It is the formal culmination of a long journey. According to the Official Journal (JO) of Saturday March 9, the President of the Republic, Emmanuel Macron, promulgated the constitutional law relating to the freedom to resort to voluntary termination of pregnancy (abortion).

“The law determines the conditions under which the freedom guaranteed to a woman to have recourse to a voluntary termination of pregnancy is exercised,” according to the text published in the Official Journal.

Introduced in article 34 of the Constitution, this sentence makes France a pioneer in the world with such a clear reference to abortion in its fundamental text, unlike several countries where the right to abortion is declining, in United States and Eastern Europe.

In the wake of the promulgation of the law, the Keeper of the Seals, Eric Dupond-Moretti welcomed on the X platform “the end of a fight in France, and the beginning of a fight in Europe. For all women.”

The result of long debates

The formulation of “guaranteed freedom” for abortion is the result of long debates in Parliament and particularly in the Senate, where part of the right was reluctant, including President Gérard Larcher who ultimately abstained during the vote of the united Parliament. Monday in Congress in Versailles.

At the end of this historic vote, deputies and senators overwhelmingly approved the inclusion of abortion in the Constitution (780 for, 72 against).
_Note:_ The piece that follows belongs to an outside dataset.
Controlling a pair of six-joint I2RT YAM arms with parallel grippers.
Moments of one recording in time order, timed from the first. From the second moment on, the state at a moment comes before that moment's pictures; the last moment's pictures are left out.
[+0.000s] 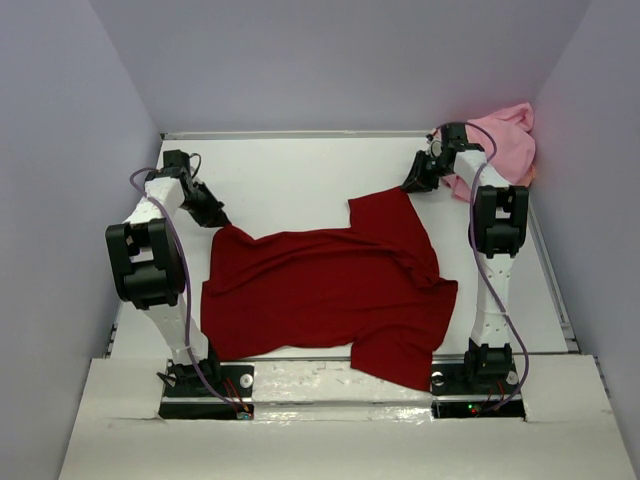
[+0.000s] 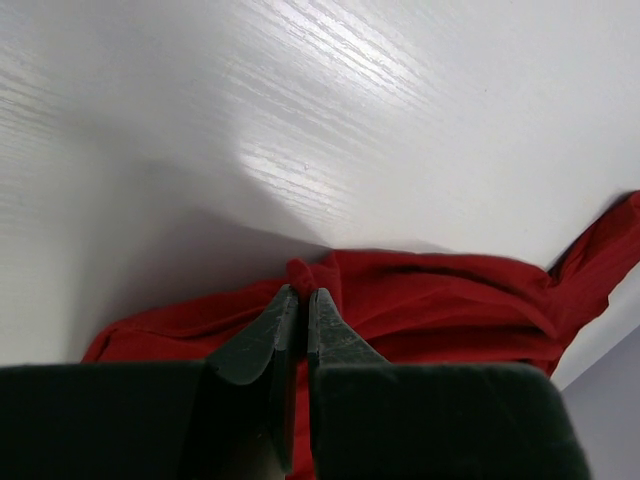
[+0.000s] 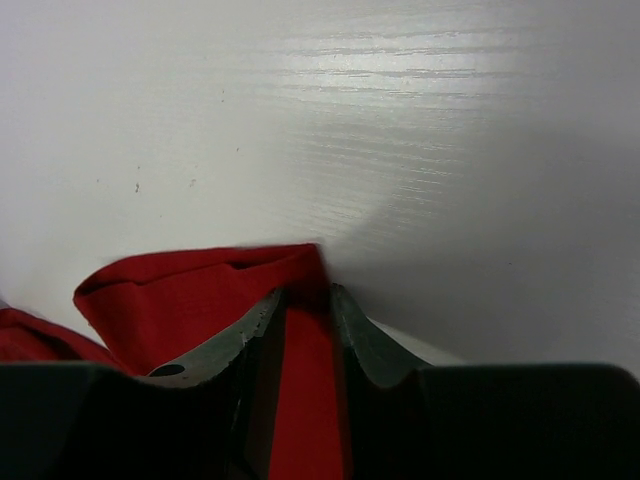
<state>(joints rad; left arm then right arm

Emmanuel Macron had made this reform one of the flagship promises of the societal aspect of his policy in recent months, embracing the various parliamentary initiatives of the left, supported by the majority.

The graves of Gisèle Halimi and Simone Veil decorated with flowers

This promulgation comes as thousands of demonstrators gathered on Friday in France to defend their rights, on the occasion of International Women’s Day on March 8. “The seal of the Republic seals on this day a long fight for freedom,” declared Emmanuel Macron during a solemn event organized at Place Vendôme in Paris.
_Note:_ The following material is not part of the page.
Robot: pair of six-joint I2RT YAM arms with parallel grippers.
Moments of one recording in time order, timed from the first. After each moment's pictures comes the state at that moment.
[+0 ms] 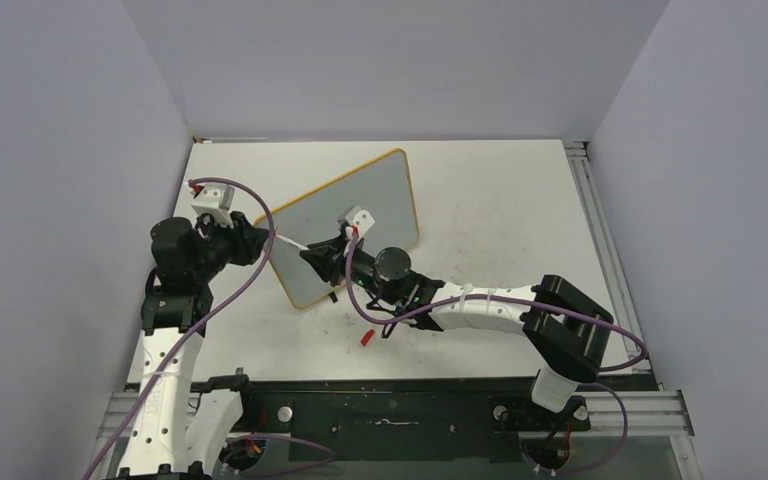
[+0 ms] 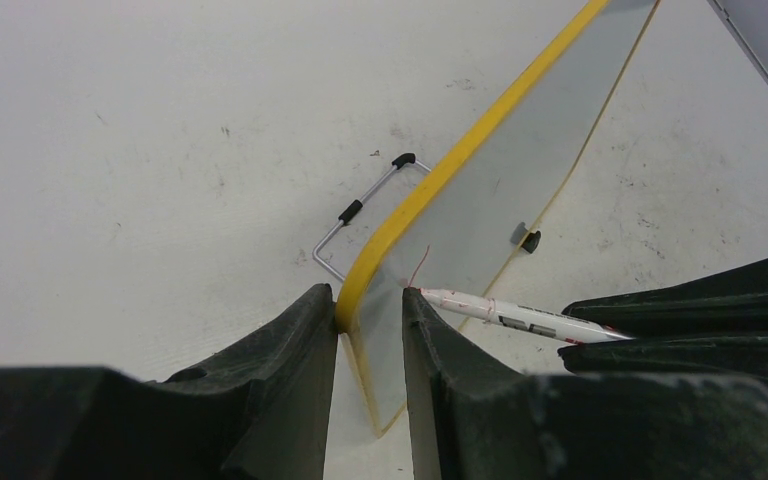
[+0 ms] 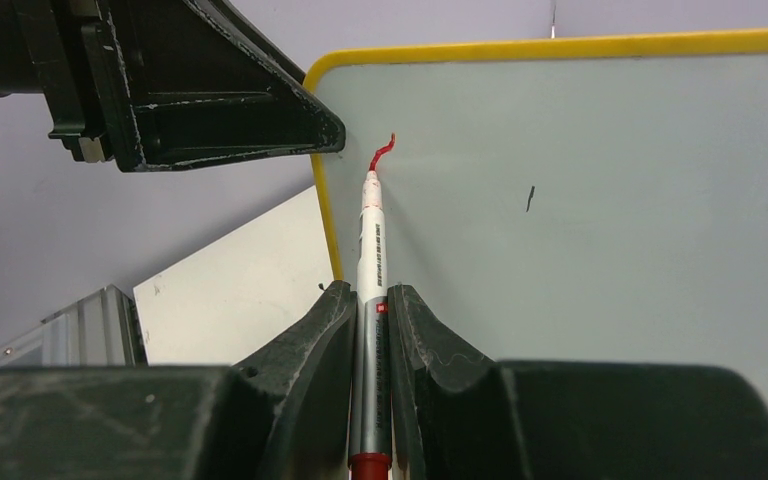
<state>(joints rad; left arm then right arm) 0.06 0.79 0.83 -0.36 0.42 -0.11 1.07 1.68 0.98 0.80 0.05 0.23</state>
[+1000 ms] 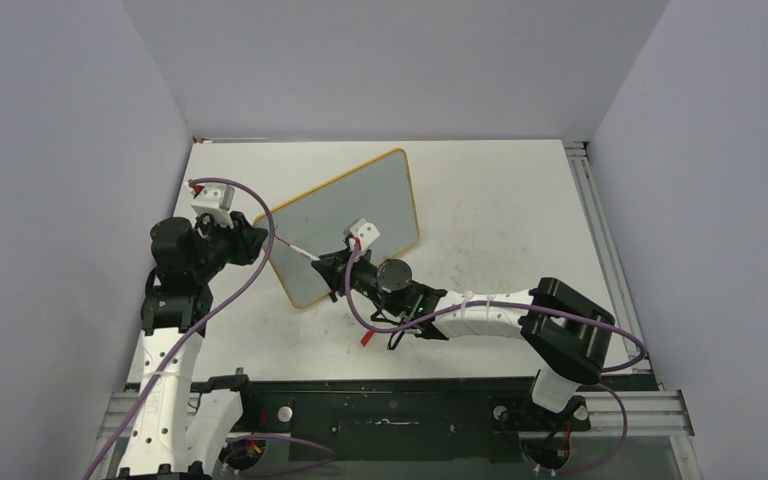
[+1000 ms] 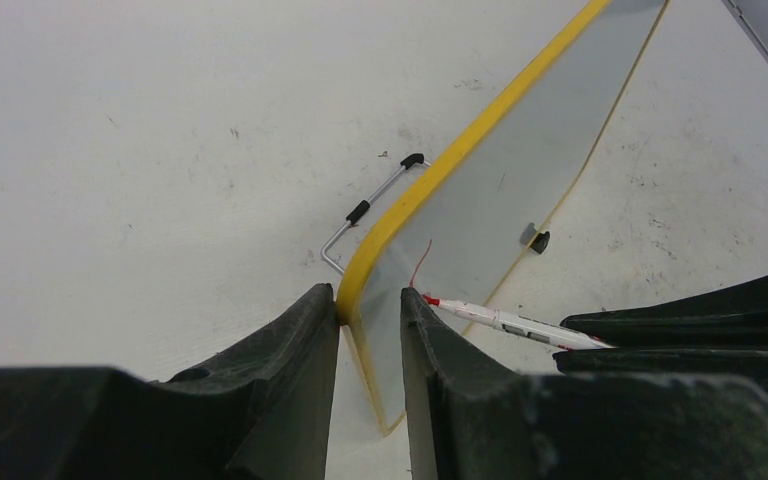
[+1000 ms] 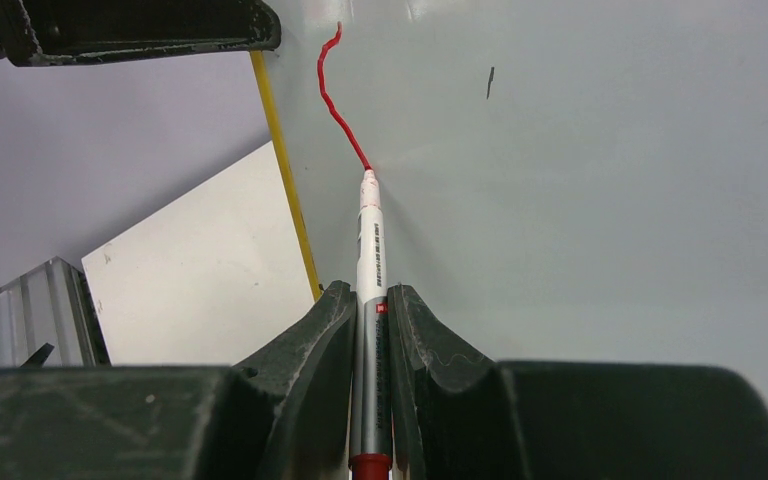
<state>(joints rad) 0.06 0.79 0.83 -0.36 0.41 -0.10 1.09 1.67 0.89 0.80 0.14 0.22</state>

After the heavy metal press, more than 200 years old, had closed to affix the seal of the Republic to the text, ex-Rita Mitsouko singer Catherine Ringer concluded the ceremony by revisiting the “Marseillaise” ? the “impure blood” which “waters our furrows” becoming “pure law in the Constitution.”

The French president also placed flowers on the graves of “great figures” of feminism who contributed to the revision of the Constitution, including Gisèle Halimi and Simone Veil.